As in all marriages there are contradictions

(taken primarily from Cunnington, Phillis and Catherine Lucas. Costume for Births, Marriages, and Deaths. New York: Barnes and Noble Books, c1972.)

A fourteenth-century ritual from Cologne, Germany states, "So sall der Brudgam dan der Rynck memen ind stechen dan der Rynck der Bruyt in yren Vynger neyst den kleynen Vynger." Translation: "So the bridegroom shall take the ring and place it on the bride’s finger next to the little finger."

In contrast to these minimal instructions, English and French rituals developed a more formulaic manner of bestowing the ring. We first see this in the twelfth-century Bury St. Edmunds missal. The ring is given to the bride by the bridegroom with the invocation of the Trinity. The ring is placed on the right thumb of the bride with the words "In the name of the Father"; on the index finger with the words "And of the Son"; and then on the middle finger where it remains "And of the Holy Spirit.

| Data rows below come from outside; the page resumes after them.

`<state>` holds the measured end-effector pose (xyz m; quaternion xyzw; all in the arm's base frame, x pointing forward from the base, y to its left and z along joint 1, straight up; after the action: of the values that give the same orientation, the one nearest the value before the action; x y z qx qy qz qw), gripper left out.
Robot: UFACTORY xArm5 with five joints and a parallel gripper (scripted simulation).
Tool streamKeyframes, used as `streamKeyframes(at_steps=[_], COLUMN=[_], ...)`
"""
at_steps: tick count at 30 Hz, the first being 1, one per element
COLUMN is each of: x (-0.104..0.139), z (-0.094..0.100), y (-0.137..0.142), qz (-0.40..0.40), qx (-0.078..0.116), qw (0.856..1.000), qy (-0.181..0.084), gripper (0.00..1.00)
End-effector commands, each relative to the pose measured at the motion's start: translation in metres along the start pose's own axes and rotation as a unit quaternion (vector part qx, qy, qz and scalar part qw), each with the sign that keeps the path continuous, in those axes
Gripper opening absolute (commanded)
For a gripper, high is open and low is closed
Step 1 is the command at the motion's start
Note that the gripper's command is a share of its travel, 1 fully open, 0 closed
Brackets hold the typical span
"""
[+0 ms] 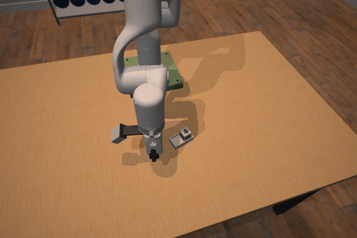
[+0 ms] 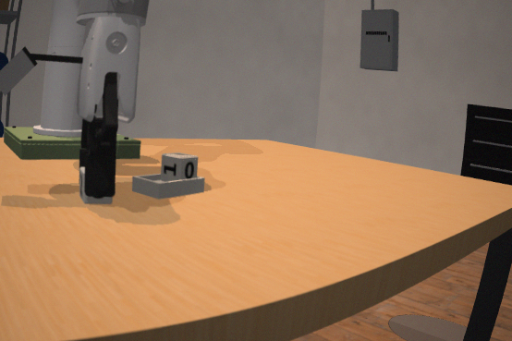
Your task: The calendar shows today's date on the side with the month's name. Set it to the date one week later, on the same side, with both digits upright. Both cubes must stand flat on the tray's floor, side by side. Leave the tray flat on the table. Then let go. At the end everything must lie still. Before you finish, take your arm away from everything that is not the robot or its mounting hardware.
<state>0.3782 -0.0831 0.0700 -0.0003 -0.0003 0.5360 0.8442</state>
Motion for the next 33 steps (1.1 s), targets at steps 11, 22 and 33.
streamKeyframes(at_steps=[11,22,33], x=[0.000,0.000,0.000], z=[0.001,0.043,0.100], y=[-0.001,-0.001,-0.001], qz=[0.000,0.000,0.000], qx=[-0.002,-0.002,-0.002], qw=[1.000,1.000,1.000], qy=[0.000,0.000,0.000], gripper=[0.29,0.29,0.29])
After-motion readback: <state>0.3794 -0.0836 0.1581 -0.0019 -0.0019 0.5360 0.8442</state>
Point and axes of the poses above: the point where the finger pads meet when closed, its own z axis back along the fingers, its own y axis across the jaws, x = y × z, the point moved 7 cm from there along z, back along the fingers, and after that the axes turned 13 degrees about -z, right-handed, at the moved point
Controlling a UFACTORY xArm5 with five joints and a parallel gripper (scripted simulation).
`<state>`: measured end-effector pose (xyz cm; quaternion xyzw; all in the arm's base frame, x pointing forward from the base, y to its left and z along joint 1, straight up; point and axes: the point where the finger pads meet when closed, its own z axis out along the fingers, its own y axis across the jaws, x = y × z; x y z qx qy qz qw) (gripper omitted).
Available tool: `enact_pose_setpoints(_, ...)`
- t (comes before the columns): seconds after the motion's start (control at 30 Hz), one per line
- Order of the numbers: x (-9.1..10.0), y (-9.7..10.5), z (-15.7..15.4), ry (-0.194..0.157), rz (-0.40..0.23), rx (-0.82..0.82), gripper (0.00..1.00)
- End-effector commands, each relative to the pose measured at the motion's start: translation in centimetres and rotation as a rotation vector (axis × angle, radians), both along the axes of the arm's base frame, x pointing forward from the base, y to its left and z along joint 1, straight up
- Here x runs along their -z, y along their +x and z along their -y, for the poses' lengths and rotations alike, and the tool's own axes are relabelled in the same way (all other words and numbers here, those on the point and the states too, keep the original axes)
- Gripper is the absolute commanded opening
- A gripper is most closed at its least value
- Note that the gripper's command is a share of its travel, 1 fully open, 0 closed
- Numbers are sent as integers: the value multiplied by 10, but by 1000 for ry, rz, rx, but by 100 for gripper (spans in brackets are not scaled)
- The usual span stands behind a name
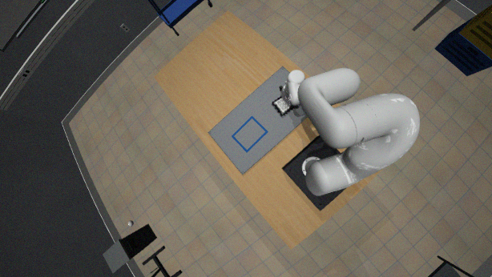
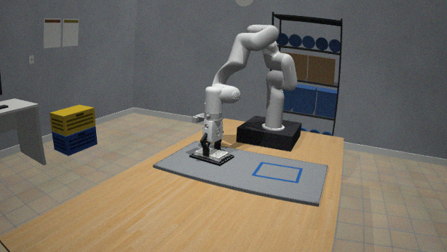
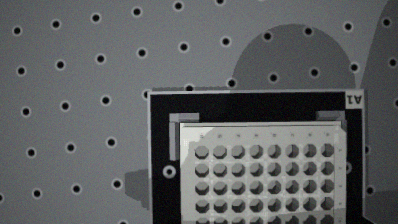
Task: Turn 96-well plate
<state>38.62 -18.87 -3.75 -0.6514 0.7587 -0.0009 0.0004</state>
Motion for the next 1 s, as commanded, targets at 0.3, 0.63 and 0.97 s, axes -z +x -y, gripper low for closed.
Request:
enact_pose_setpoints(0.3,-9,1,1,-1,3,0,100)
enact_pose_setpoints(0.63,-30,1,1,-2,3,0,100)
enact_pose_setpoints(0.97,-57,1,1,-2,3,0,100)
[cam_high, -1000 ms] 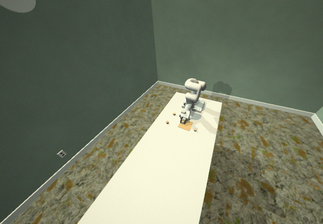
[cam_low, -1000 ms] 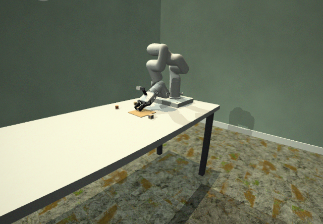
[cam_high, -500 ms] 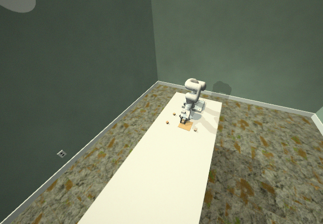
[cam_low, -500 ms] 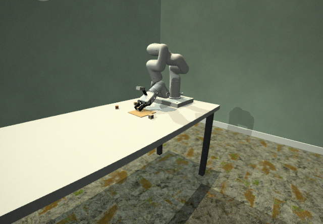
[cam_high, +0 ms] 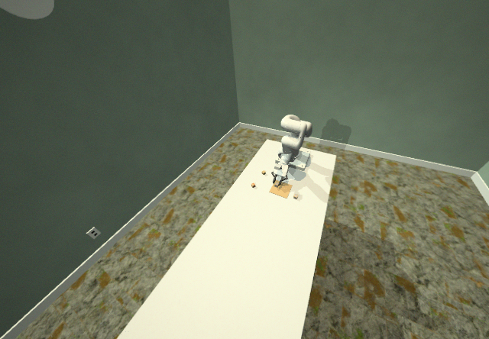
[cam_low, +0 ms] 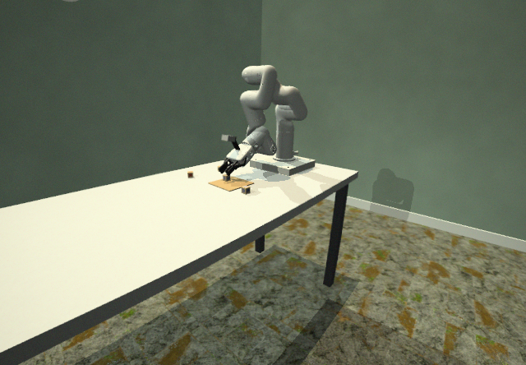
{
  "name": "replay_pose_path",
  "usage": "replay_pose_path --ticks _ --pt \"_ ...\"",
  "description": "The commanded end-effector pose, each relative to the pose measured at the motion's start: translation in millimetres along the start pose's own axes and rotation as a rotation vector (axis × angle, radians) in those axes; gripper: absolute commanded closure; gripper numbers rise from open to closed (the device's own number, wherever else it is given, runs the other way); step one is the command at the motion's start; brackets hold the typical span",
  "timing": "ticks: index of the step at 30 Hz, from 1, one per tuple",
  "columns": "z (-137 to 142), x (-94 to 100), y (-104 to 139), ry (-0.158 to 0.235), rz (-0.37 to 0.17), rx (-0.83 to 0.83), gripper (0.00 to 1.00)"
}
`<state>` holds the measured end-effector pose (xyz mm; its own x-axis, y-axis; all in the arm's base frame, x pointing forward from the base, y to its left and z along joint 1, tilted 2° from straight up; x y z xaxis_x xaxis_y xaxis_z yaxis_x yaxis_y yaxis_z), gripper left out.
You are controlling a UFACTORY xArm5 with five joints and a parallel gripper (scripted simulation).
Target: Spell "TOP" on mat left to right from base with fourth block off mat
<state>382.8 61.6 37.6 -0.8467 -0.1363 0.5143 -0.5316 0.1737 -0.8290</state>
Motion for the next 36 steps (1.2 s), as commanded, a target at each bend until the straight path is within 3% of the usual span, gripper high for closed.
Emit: replay_pose_path --ticks 1,19,23,29,32,34,36 --pt "-2.4 5.8 -9.5 0.001 -0.002 -0.001 0.58" --pt "-5.8 11.8 -21.6 0.007 -0.025 -0.001 0.58" --pt "-7.6 11.6 -25.3 0.020 -0.081 0.000 0.58" --pt "-8.0 12.9 -34.7 0.059 -0.221 0.017 0.58" --pt "-7.2 14.2 -38.2 0.073 -0.269 0.025 0.58" --pt "-7.2 14.2 -38.2 0.073 -0.269 0.025 0.58" --pt "-7.8 13.2 -42.1 0.089 -0.332 0.026 0.58"
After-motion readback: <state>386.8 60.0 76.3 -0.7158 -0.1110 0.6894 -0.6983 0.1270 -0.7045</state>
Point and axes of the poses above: the point where the finger pads meet when closed, its own x axis back along the fingers, its own z axis across the jaws, y = z × x, the point moved 3 cm from there along x, back along the fingers, and after that the axes turned 13 degrees about -x, right-handed, at the moved point
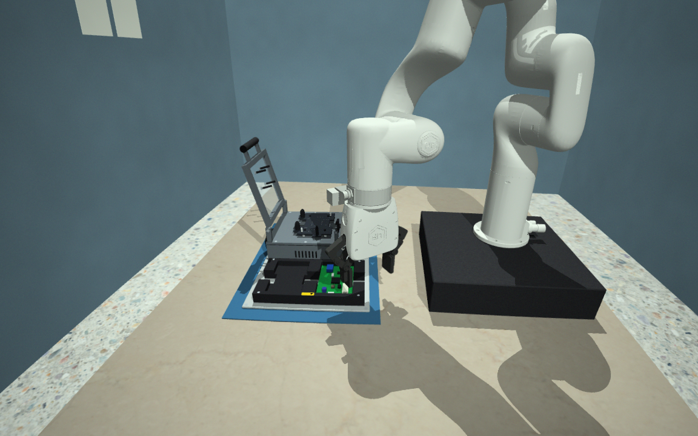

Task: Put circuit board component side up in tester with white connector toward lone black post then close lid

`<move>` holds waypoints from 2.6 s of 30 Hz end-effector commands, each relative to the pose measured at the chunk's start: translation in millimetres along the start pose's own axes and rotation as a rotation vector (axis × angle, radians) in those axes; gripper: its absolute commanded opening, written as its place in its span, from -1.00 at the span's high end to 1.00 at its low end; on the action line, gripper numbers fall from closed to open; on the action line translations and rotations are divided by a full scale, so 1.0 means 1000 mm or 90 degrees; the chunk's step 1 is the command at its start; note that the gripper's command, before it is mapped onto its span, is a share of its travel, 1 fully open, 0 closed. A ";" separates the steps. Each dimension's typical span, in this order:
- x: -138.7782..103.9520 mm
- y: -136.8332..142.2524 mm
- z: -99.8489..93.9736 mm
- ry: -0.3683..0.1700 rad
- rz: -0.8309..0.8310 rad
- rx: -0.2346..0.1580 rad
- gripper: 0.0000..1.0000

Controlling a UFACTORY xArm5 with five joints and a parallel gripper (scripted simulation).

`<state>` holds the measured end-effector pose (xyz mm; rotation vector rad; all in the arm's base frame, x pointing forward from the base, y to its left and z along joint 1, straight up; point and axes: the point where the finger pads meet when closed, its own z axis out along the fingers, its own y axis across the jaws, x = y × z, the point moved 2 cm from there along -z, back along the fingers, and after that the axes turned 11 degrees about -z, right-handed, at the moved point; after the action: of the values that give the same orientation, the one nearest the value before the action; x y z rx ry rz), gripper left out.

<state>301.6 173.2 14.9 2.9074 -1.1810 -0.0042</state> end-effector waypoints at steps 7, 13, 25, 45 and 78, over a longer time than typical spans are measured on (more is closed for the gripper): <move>0.014 -0.005 -0.001 0.001 0.000 0.002 -1.00; 0.031 -0.010 -0.001 0.000 0.000 0.002 -1.00; 0.061 -0.018 -0.001 0.000 0.000 0.002 -1.00; 0.074 -0.022 -0.001 0.000 -0.001 0.002 -1.00; 0.074 -0.022 -0.001 0.001 -0.352 0.002 -1.00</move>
<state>368.6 136.7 14.7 3.0880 -0.5647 -0.0062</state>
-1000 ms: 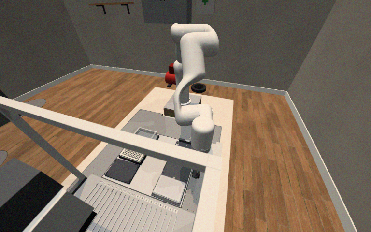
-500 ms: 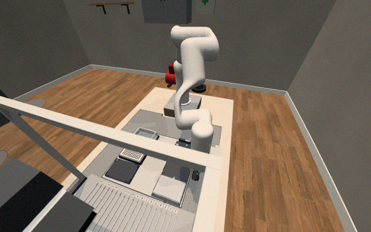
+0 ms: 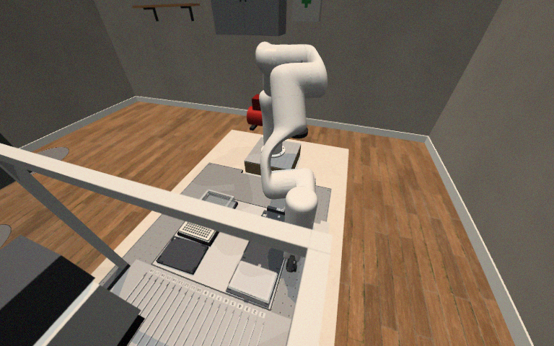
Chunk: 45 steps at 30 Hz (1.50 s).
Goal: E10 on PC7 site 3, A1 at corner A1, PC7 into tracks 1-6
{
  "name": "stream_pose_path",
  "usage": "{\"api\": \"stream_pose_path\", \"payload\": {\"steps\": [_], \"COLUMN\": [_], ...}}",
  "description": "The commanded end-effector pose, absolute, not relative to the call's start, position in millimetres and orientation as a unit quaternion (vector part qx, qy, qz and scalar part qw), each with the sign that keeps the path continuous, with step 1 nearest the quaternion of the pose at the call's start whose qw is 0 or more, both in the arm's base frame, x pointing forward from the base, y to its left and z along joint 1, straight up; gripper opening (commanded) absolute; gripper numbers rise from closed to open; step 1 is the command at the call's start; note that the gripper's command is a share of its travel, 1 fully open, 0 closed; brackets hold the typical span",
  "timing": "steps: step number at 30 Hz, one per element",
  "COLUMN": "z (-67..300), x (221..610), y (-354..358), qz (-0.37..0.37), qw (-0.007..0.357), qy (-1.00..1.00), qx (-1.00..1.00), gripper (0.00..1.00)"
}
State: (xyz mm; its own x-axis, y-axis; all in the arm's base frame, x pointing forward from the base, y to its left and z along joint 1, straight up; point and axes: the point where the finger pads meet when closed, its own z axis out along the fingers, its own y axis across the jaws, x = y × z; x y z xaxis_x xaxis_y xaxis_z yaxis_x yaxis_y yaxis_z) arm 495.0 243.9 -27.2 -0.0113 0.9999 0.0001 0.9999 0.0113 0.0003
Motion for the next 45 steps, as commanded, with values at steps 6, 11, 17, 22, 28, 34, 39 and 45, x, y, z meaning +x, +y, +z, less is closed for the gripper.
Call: {"api": "stream_pose_path", "payload": {"steps": [6, 11, 17, 22, 28, 34, 39, 45], "z": [-26, -28, -32, -35, -38, -42, -45, -46], "x": [497, 497, 497, 497, 497, 497, 497, 497], "y": [245, 245, 245, 245, 245, 245, 245, 245], "qz": [0.003, 0.003, 0.003, 0.003, 0.003, 0.003, 0.003, 0.003], "qw": [0.001, 0.001, 0.001, 0.001, 0.001, 0.001, 0.001, 0.001], "qy": [0.711, 0.711, 0.711, 0.711, 0.711, 0.711, 0.711, 0.711], "qx": [0.703, 0.703, 0.703, 0.703, 0.703, 0.703, 0.703, 0.703], "gripper": [1.0, 1.0, 1.0, 1.0, 1.0, 1.0, 1.0, 1.0]}}
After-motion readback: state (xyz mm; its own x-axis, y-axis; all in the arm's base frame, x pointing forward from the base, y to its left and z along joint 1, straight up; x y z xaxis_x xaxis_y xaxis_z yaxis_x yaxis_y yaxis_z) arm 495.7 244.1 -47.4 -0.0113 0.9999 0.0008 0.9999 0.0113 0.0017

Amen." After this, the bridegroom recites the following formula:

With this ring I thee wed,

This gold and silver I thee give,

With my body I thee worship

And with this dowry I thee endow

Which finger and which hand the ring was worn on varied with the time and place. Isidore of Seville wrote in the early seventh century that the ring was to be worn on the fourth finger because there was a vein in that finger which carried blood to the heart. Cunnington and Lucas note that rings were worn on the right hand in Catholic Europe; wearing the wedding ring on the left hand was a custom introduced during the Reformation. Moreover, there was also a period during the late sixteenth and early seventeenth centuries when some women wore their wedding rings on their thumbs. Thirteenth century illustrations from the Cunnington and Lucas book show rings worn on either the index or third finger.

Perhaps a Thai historian could tell us about the Thai tradition?